To our knowledge, little research has been conducted to determine whether radiographic parameters can predict the harvested graft size of the hamstring tendon. The current data show that radiographic parameters are able to predict ST graft length and 2-stranded GD. It is noteworthy that radiographic parameters predicted GD more accurately than anthropometric parameters. Thus, radiographic parameters should be included for predicting ST graft size. Additionally, most previous studies did not mention whether multivariate regression analysis were able to predict GD more accurately. In the current study, the multivariate regression model slightly but significantly improved the accuracy of GD prediction. With regard to our multivariate regression model, both height and IED were selected as significant predictor variables of GD. Future studies can be carried out to predict GD more accurately by combining various parameters in patients who undergo ACLR using hamstring autografts.

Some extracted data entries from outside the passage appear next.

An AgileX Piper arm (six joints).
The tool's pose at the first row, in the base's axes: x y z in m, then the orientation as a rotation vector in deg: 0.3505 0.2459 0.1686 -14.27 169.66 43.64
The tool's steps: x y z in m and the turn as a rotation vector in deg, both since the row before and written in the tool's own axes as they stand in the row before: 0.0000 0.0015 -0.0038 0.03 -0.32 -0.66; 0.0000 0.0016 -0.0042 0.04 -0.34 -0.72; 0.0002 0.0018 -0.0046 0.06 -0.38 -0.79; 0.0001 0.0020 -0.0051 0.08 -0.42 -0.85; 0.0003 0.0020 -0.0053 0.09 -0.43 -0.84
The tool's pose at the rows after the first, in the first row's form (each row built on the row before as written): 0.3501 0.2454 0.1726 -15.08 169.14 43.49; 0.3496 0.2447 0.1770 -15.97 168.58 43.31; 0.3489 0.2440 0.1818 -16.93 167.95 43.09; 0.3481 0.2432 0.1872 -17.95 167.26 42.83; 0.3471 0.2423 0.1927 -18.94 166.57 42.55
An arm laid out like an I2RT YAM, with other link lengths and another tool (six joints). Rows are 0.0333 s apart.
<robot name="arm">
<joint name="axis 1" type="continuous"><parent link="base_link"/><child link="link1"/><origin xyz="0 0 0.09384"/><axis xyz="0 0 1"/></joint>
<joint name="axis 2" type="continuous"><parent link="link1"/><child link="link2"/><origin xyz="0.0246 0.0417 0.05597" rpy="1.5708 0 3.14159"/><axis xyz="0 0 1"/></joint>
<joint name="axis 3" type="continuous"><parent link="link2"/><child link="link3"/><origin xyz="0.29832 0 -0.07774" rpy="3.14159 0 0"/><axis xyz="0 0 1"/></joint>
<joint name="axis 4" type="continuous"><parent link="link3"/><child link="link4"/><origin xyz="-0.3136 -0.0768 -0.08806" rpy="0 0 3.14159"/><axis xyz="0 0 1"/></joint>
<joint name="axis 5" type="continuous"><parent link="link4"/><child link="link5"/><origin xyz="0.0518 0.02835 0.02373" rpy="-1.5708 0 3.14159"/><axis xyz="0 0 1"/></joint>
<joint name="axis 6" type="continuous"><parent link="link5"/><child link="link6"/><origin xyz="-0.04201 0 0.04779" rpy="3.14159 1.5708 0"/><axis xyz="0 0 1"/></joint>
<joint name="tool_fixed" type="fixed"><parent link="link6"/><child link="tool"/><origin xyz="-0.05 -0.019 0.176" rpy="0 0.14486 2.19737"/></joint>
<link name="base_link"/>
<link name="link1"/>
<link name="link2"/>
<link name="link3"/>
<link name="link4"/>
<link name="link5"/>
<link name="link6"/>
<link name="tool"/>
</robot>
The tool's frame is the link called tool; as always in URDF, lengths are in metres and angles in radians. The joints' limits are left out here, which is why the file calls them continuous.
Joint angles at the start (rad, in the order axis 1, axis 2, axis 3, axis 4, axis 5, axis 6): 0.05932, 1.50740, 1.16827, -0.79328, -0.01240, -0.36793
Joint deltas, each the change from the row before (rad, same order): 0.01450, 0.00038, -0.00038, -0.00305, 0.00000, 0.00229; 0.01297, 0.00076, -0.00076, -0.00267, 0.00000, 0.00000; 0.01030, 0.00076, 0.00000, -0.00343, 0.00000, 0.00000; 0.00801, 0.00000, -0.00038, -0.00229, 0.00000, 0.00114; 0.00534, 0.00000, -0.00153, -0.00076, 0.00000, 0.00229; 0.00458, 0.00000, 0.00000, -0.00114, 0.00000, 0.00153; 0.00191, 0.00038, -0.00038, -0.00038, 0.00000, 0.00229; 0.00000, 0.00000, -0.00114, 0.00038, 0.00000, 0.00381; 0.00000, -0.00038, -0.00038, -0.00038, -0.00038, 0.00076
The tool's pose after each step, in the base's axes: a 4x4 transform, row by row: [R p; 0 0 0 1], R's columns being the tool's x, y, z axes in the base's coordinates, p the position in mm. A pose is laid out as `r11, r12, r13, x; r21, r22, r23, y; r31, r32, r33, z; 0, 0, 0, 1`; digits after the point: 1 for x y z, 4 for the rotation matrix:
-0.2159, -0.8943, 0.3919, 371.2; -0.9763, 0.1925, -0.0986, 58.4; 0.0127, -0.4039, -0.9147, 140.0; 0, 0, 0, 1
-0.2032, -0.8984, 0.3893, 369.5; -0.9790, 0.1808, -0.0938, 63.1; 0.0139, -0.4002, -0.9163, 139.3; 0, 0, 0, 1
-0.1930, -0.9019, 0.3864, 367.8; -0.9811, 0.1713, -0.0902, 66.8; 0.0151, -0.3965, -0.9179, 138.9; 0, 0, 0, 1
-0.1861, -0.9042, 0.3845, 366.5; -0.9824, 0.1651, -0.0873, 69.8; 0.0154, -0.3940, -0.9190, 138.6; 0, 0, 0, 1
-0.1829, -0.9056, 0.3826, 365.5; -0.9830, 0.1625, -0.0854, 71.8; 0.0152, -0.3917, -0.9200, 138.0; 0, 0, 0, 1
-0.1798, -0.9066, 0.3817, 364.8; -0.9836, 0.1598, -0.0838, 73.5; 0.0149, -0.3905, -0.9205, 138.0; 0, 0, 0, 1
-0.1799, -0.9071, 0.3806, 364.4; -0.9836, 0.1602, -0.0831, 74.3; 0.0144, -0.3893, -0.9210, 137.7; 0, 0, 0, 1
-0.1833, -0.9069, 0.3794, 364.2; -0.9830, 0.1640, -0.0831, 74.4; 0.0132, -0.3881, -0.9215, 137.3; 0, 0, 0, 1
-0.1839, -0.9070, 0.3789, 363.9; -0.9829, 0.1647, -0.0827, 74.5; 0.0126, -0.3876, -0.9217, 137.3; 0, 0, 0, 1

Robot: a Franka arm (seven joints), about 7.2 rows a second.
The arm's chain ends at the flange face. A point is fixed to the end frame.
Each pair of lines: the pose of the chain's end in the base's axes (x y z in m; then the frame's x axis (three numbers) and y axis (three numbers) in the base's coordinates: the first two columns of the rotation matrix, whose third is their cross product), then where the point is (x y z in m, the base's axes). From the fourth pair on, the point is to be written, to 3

Several limitations of the current study must be emphasized. First, only plain radiographs were used for the skeletal measurements, whereas computed tomography or magnetic resonance imaging scans can evaluate skeletal structures in 3 dimensions. In addition, FTA evaluation is more valid when performed using long-standing radiograph. More detailed skeletal evaluations may improve GD predictions. Second, the graft size was affected by surgical skill, and the ST was harvested by several different surgeons. ^{32,34,38,46,47,52} Third, the GD was measured by a ready-made cylindrical device that could make measurements in only 0.5-mm increments. Finally, the GL was measured and recorded in 10-mm increments. Despite these limitations, the current study has described a novel method for predicting graft dimensions using anthropometric data and skeletal parameters on a plain radiograph. Future studies warrant detailed mechanisms to predict the GD from the aspect of skeletal morphology.

In summary, the univariate regression model demonstrated that both preoperative anthropometric data and skeletal parameters on a plain radiograph could be used to predict GL and 2-strand graft diameter during primary double-bundle ACL reconstruction using ST. Use of the multivariate regression model slightly improved the GD prediction.